= Work to be completed =
Keep images out and repeat all data exactly.

*** Opening of Supplied information ***

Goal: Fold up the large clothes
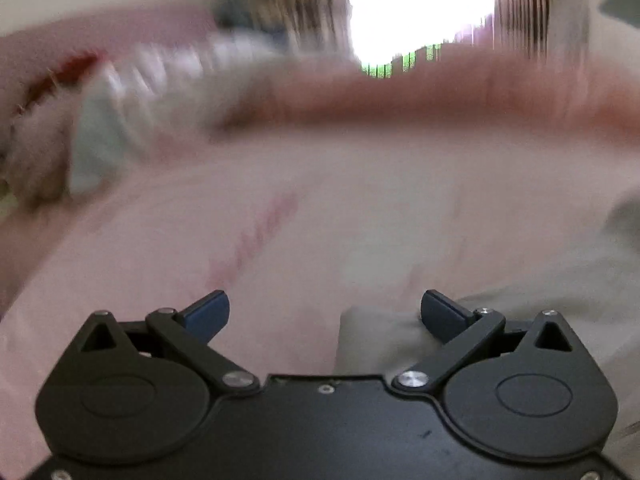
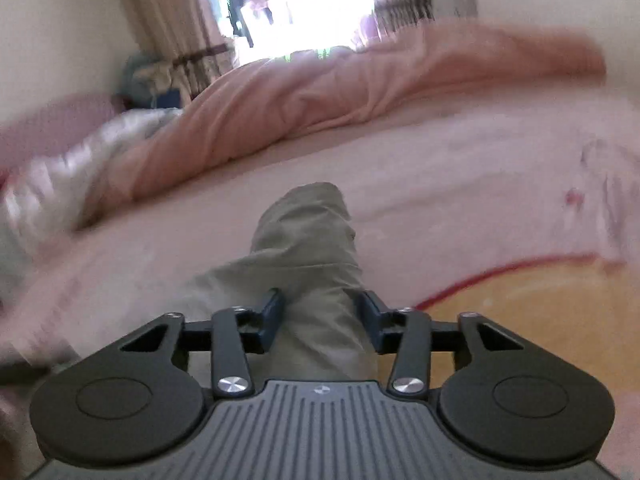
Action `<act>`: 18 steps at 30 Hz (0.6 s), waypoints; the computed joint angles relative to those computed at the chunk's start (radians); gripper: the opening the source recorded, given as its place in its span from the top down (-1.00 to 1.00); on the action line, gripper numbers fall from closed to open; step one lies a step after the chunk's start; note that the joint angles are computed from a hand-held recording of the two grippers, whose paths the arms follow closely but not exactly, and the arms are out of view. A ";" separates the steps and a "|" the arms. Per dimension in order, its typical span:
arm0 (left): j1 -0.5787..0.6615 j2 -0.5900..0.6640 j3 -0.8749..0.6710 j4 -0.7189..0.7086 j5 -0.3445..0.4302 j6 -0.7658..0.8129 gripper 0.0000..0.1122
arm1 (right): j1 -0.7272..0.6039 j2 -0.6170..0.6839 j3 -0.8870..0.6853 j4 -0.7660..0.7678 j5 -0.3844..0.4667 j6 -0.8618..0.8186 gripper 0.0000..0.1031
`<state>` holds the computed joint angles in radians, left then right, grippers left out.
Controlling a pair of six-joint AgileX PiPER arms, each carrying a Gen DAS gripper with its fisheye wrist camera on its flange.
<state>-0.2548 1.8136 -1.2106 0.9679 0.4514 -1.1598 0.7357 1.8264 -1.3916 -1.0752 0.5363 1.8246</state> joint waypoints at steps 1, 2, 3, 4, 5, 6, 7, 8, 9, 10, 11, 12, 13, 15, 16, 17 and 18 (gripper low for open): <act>0.032 -0.014 0.028 -0.040 -0.064 0.008 -0.84 | -0.005 -0.021 0.017 0.010 -0.009 -0.031 0.00; 0.059 -0.048 0.058 -0.088 -0.104 0.028 -0.84 | 0.007 -0.042 0.024 0.021 0.022 -0.077 0.00; 0.079 -0.090 0.080 -0.163 -0.120 0.088 -0.84 | 0.030 -0.072 0.044 0.014 0.064 -0.085 0.00; 0.094 -0.122 0.094 -0.215 -0.137 0.135 -0.84 | 0.051 -0.110 0.073 0.012 0.090 -0.087 0.00; 0.101 -0.194 0.147 -0.238 -0.146 0.147 -0.84 | 0.074 -0.164 0.124 0.003 0.092 -0.073 0.00; 0.104 -0.275 0.211 -0.244 -0.161 0.146 -0.84 | 0.104 -0.229 0.192 -0.026 0.084 -0.027 0.03; 0.092 -0.352 0.270 -0.242 -0.162 0.134 -0.84 | 0.135 -0.290 0.256 -0.054 0.068 0.015 0.08; 0.047 -0.437 0.341 -0.207 -0.151 0.090 -0.84 | 0.178 -0.345 0.304 -0.072 0.058 0.039 0.18; 0.000 -0.524 0.405 -0.184 -0.130 0.081 -0.84 | 0.238 -0.398 0.354 -0.108 0.059 0.079 0.26; -0.064 -0.598 0.457 -0.125 -0.080 0.031 -0.84 | 0.323 -0.443 0.394 -0.120 0.090 0.088 0.29; -0.164 -0.654 0.498 -0.038 0.010 -0.057 -0.84 | 0.393 -0.465 0.408 -0.108 0.124 0.071 0.31; -0.264 -0.725 0.556 0.022 0.071 -0.106 -0.84 | 0.456 -0.477 0.421 -0.102 0.151 0.061 0.34; -0.364 -0.766 0.593 0.050 0.149 -0.151 -0.84 | 0.520 -0.484 0.436 -0.093 0.178 0.070 0.34; -0.531 -0.800 0.650 0.037 0.246 -0.206 -0.84 | 0.568 -0.466 0.434 -0.030 0.172 0.049 0.42; -0.583 -0.799 0.670 -0.001 0.277 -0.210 -0.84 | 0.576 -0.442 0.446 -0.017 0.156 0.057 0.43; -0.609 -0.759 0.694 -0.023 0.288 -0.238 -0.84 | 0.591 -0.411 0.457 -0.044 0.180 0.103 0.62; -0.631 -0.723 0.717 -0.005 0.295 -0.303 -0.84 | 0.607 -0.384 0.479 -0.109 0.203 0.171 0.74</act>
<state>-0.8854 1.0910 -0.4940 0.9632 0.7468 -1.4627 1.3424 1.4427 -0.9127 -1.1846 0.7391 1.9960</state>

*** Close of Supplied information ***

= Result of the exercise =
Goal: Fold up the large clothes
Action `<act>`: 18 steps at 30 Hz (0.6 s), waypoints; the computed joint angles relative to those computed at the chunk's start (radians); gripper: the opening the source recorded, given as its place in its span from the top down (-1.00 to 1.00); on the action line, gripper numbers fall from closed to open; step one lies a step after the chunk's start; note that the joint angles are computed from a hand-held recording of the two grippers, whose paths the arms follow closely but not exactly, and the arms are out of view. A ";" separates the steps and a "|" the arms. Per dimension in order, its typical span:
arm0 (left): j1 -0.5787..0.6615 j2 -0.5900..0.6640 j3 -0.8749..0.6710 j4 -0.7189..0.7086 j5 -0.3445..0.4302 j6 -0.7658..0.8129 gripper 0.0000..0.1122
arm1 (right): j1 -0.7272..0.6039 j2 -0.6170..0.6839 j3 -0.8870..0.6853 j4 -0.7660..0.7678 j5 -0.3844..0.4667 j6 -0.8618..0.8186 gripper 0.0000..0.1031
`<state>` holds the computed joint angles in radians, left then right, grippers left out.
Controlling a pair of six-joint AgileX PiPER arms, each carrying a Gen DAS gripper with its fisheye wrist camera on its flange.
<state>-0.2548 1.8136 -1.2106 0.9679 0.4514 -1.1598 0.7357 1.8264 -1.3916 -1.0752 0.5363 1.8246</state> joint waypoints at steps 1, 2, 3, 4, 5, 6, 7, 8, 9, 10, 11, 12, 13, 15, 16, 17 and 18 (gripper low for open): <act>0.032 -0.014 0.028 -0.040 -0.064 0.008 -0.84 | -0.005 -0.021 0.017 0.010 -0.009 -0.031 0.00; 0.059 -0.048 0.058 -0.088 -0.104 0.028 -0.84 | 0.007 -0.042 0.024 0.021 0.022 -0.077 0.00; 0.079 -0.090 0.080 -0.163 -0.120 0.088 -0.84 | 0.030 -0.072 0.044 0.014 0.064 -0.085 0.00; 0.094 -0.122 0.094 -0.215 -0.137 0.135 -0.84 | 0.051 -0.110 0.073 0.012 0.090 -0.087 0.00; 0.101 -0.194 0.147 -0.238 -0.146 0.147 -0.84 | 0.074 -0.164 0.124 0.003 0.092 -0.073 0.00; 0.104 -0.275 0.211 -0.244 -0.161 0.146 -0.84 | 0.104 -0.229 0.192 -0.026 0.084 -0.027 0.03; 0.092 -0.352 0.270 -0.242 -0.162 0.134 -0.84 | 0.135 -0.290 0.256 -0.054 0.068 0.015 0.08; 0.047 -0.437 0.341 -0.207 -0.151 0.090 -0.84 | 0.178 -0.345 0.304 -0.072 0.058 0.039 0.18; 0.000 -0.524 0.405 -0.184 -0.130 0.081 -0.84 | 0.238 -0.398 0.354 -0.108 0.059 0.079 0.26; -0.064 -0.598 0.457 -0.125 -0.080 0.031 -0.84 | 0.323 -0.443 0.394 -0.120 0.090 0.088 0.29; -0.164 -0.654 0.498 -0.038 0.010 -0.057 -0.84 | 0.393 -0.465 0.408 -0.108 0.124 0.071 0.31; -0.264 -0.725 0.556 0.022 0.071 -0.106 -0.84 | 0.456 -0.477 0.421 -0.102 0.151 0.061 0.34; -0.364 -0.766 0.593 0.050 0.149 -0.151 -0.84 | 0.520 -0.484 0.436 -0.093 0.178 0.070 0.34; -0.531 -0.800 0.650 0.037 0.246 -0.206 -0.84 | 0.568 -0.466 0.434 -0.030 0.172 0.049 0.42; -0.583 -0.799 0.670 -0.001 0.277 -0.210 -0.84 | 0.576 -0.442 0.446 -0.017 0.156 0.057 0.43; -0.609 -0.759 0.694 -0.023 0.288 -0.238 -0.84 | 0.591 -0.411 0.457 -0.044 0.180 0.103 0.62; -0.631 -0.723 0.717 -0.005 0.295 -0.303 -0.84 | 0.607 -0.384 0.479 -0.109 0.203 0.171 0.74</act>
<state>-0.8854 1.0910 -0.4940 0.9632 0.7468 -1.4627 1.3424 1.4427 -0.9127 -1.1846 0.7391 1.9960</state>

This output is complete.